I don't need footnotes to demonstrate this. I demonstrate it -- demon-strate -- with David Warner, in Time Bandits.

One of my favorite movies is devoted to this theme. Almost nobody has ever seen it. It starred Frank Sinatra:Johnny Concho (1956). I wish it were online. It is about a man who has carte blanche in a small town. He wins at card games. He doesn't have to work. He lives the good life. He lives the good life because his older brother, Red Concho, is a gunslinger. Red doesn't live in town. He rides around the West. The town likes it this way. The sheriff likes it this way. Johnny likes it this way.

Then, one day, two gunslingers come to town. There is a leader, and there is a subordinate. They inform the town that they have killed Red Concho. They take over the town. Two bullies have eliminated one bully, and the town now suffers.

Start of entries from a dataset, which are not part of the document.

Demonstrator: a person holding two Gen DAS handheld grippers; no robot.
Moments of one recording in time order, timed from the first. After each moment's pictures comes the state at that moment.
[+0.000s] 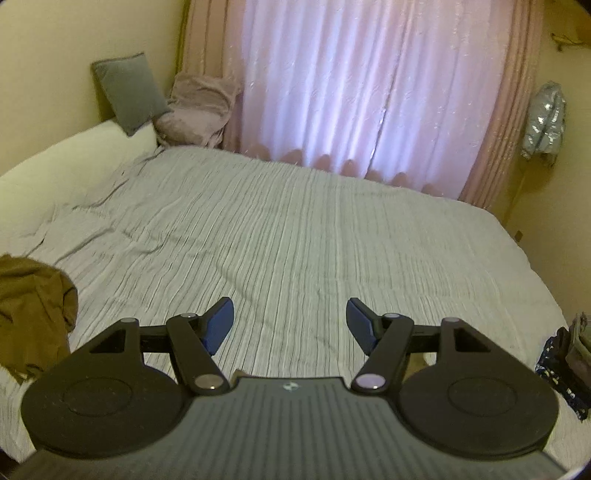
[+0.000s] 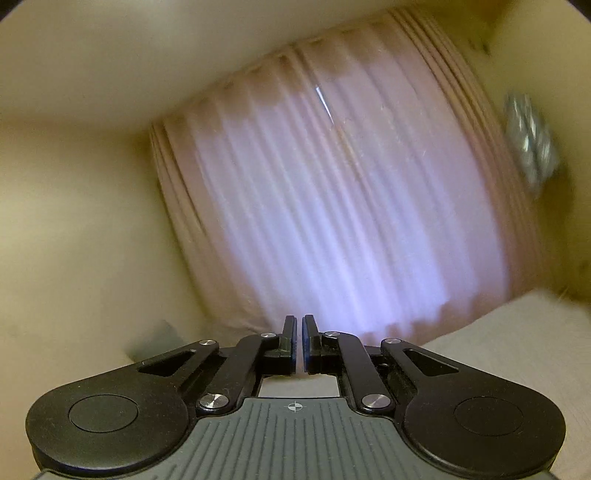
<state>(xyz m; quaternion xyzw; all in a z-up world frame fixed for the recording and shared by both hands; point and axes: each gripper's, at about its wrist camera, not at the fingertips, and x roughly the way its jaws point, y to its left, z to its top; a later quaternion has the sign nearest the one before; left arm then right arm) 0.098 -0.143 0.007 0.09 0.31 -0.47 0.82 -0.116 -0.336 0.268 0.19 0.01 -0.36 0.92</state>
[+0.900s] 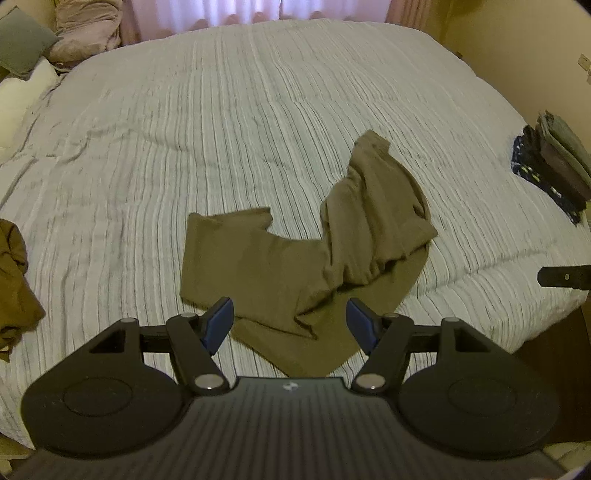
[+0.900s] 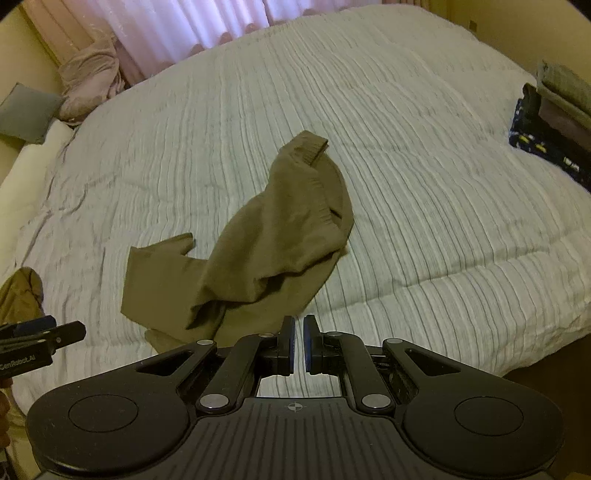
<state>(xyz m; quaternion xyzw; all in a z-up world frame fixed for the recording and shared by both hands) 0.049 -0.126 -0.121 0.31 0.41 -0.54 0.66 -0.212 -0.178 -0.084 0.37 0.39 -0.42 0.73</state>
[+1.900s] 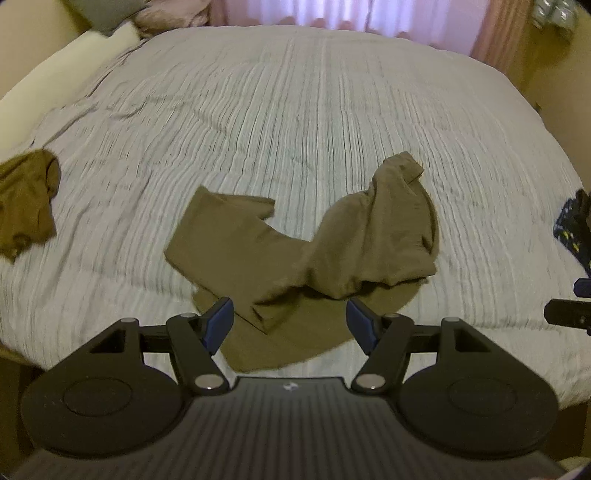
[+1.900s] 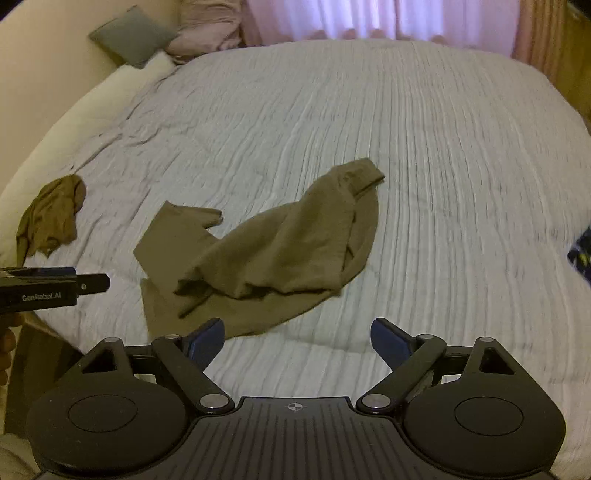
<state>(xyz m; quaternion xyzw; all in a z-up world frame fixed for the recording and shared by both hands) -0.066 -0.143 -0.119 0.24 0.45 -0.41 0.76 -0.247 -0.292 -0.091 0.25 0.45 -0.22 0.83</state>
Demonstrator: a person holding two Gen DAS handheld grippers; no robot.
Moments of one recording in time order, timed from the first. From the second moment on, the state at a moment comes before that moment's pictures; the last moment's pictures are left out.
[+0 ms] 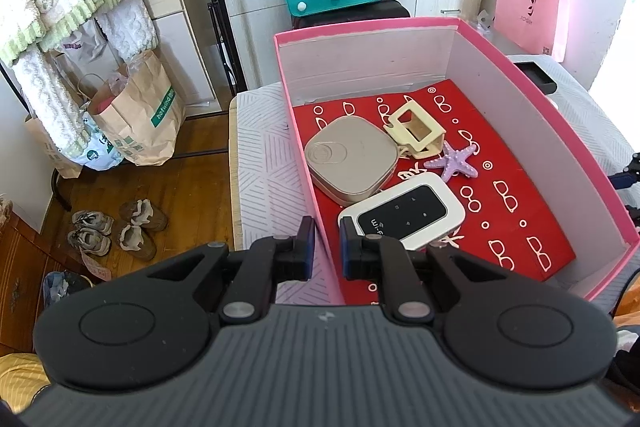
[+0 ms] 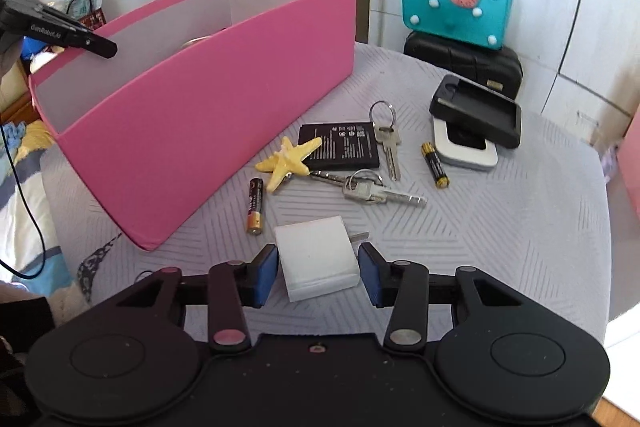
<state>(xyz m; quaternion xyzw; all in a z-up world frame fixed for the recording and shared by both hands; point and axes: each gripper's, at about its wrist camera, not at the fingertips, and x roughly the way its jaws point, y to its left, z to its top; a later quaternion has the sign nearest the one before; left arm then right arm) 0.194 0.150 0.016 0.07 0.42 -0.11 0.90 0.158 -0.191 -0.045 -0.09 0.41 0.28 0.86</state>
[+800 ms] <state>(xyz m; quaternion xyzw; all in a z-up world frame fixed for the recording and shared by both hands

The town's redemption comes only when Johnny faces up to the two bullies. They pull their guns and begin to fire bullets into him. At that point, every man in town is lined up along Main Street. From windows, they start shooting the gunslingers. The town finally stands up for its rights. Concho represents them. But there is still going to be a sheriff. The town is armed, but there is always a representative of the town. This is part of the system of negative sanctions. Somebody has a badge. Somebody has a gun. But when people with badges and guns get out of hand, there are two ways of dealing with it. One is revolution, which is what the town imposed on the bullies in the movie. The other is the patient bearing of burdens, on the assumption that illegitimate civil government ultimately fails. All empires die. All empires run out of money. All empires run out of victims to extract wealth from.

You don't need a convoluted theory of the social contract to explain civil government. All you need to know is this: at some point, Scut Farkas is going to push someone too far.